YKP Yürütme Kurulu üyesi Alpay Durduran, son gelişmeleri değerlendirdi. Konu ile ilgili açıklama şöyle:
Halkı aptal yerine koyup oyalamak ve çözümsüzlükteki sorumluları gözden saklamak için uydurma haberler yaratılıyor. Sanki ortada ciddi bir çalışma yapılıp çıkmaza giren görüşmelerde yeni yollar açılmaya çalışılıyormuş havası veriliyor.
Görüşmeler çıkmazdadır ve çıkmazın sorumluluğunu karşı tarafa yıkma politikası ile uğraşılıyor. Ortada başka bir şey yoktur.

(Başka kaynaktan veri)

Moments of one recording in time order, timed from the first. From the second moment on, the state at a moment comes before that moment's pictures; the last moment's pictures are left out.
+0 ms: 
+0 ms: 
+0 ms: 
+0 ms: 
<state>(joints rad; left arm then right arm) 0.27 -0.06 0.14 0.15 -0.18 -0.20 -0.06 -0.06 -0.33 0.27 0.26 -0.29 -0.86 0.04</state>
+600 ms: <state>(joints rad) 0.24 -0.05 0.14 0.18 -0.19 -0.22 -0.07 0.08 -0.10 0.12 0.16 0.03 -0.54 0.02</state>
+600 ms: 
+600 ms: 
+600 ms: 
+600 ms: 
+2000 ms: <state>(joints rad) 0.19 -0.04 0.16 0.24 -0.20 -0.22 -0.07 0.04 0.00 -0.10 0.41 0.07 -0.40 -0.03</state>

Kıbrıs sadece iki toplumun kendi adalarını yönetmenin en iyi yolunu bulmak konusunda çalışmayı kabul ettiği ve başka milli çıkarlara hizmetten vazgeçtiği zaman kaderinin eline alabilir. Yoksa yabancı güçlerin itkisinde diğer toplumu nasıl kazıklayacağının hesabıyla hareket eden sözde liderlerin ve uluslararası toplantıların oyuncağı olmaya mahkumdur.

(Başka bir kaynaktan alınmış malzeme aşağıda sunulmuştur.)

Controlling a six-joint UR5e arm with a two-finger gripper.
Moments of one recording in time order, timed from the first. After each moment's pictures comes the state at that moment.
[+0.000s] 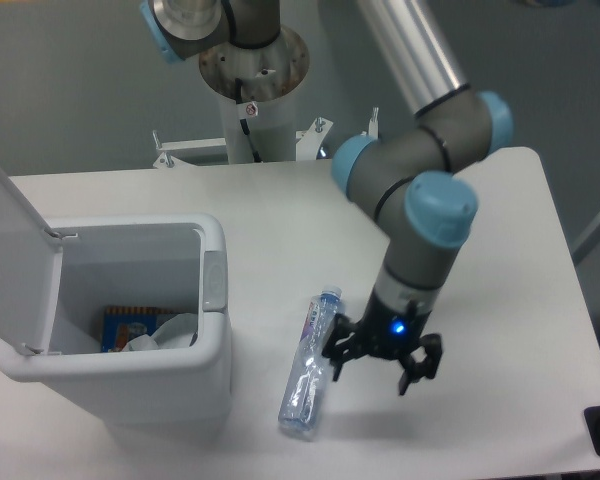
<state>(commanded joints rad) 2.45 -2.18 -1.48 -0.83 1.25 0.64</state>
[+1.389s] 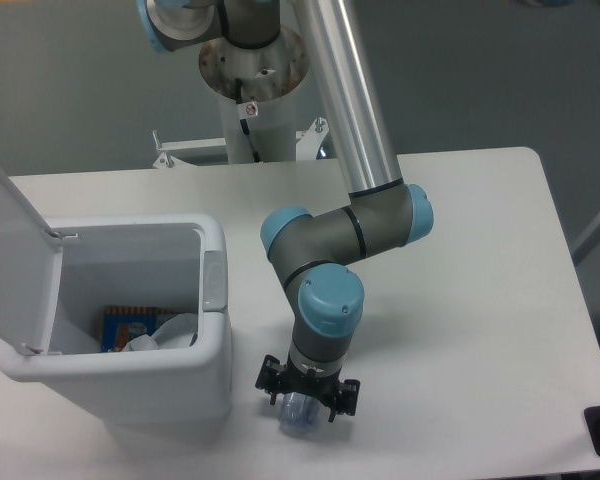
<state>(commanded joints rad) 2.35 -2.27 -1.49 -0.78 1.39 0.63</state>
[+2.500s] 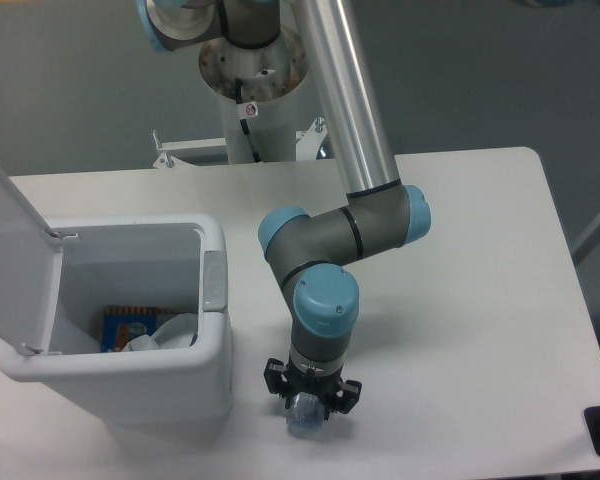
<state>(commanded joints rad) 2.34 -2.26 -1.49 -0.78 1.45 0.64</state>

Sözde Rum tarafında Zürih rejimine dönüş önerisi yapılacakmış! Rum tarafı çok kez Zürih rejimine Türk tarafı kabul ederse dönmeyi kabul ettiğini açıklamıştır ama Türk liderliği denilen taraf buna asla dönülmeyeceğini hemen her fırsatta kimse sormadan dahi söylemektedir. Temmuz törenlerinde de bu en yüksek perdeden tekrar etmiştir.

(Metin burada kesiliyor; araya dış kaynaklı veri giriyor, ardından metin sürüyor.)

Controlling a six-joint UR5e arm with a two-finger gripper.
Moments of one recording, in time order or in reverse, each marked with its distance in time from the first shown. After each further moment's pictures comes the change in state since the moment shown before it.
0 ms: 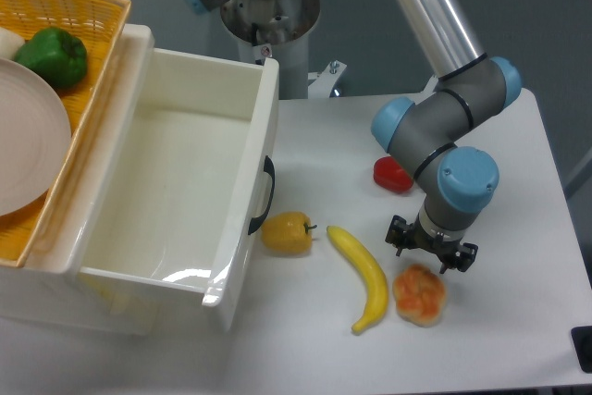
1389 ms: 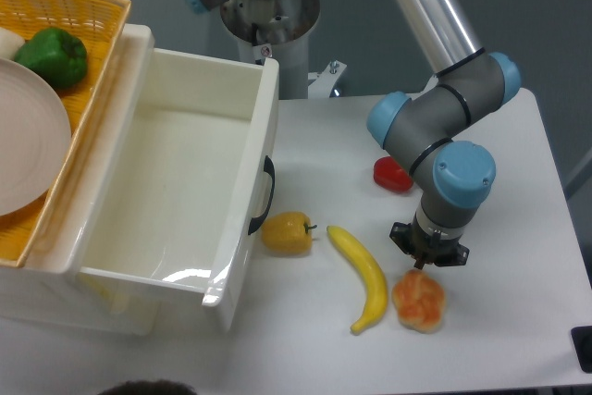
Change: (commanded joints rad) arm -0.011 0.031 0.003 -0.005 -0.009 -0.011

Ortada Zürih rejimine dönüş diye bir öneri yoktur. Önce Kıbrıslılar kaderlerini ortak olarak ele almayı benimsemeli ve mevcut sorunları ele alıp çözmeyi Zürih rejiminin kurumlarına bırakmaya cesaret edip güvenmelidir. Halbuki bunlar Ada’nın geri kalanını da milli çıkar dedikleri anavatanı saydıklarının çıkarlarını arttırmayı amaçlamış gidiyorlar. Bir tek Hristofias başka türlü görüş ortaya atmaya cesaret etmiş ama o da orada kalmıştır.
Onun için BM gözetiminde görüşmelerle çözüm arar gibi yapmakla yetinilmektedir. Daha fazlası özellikle Kıbrıslı Türklerin yurtlarının nerede başlayıp nerede bittiğini anlamarlı ve bunun için uğraşmaya değdiğini kabul etmeleriyle ortaya çıkacaktır.
Ekim yakındadır. Uyanma zamanı gelmiştir ve geçmektedir. Adamızda varlığımızı korumak istiyorsak ayaklanmalıyız.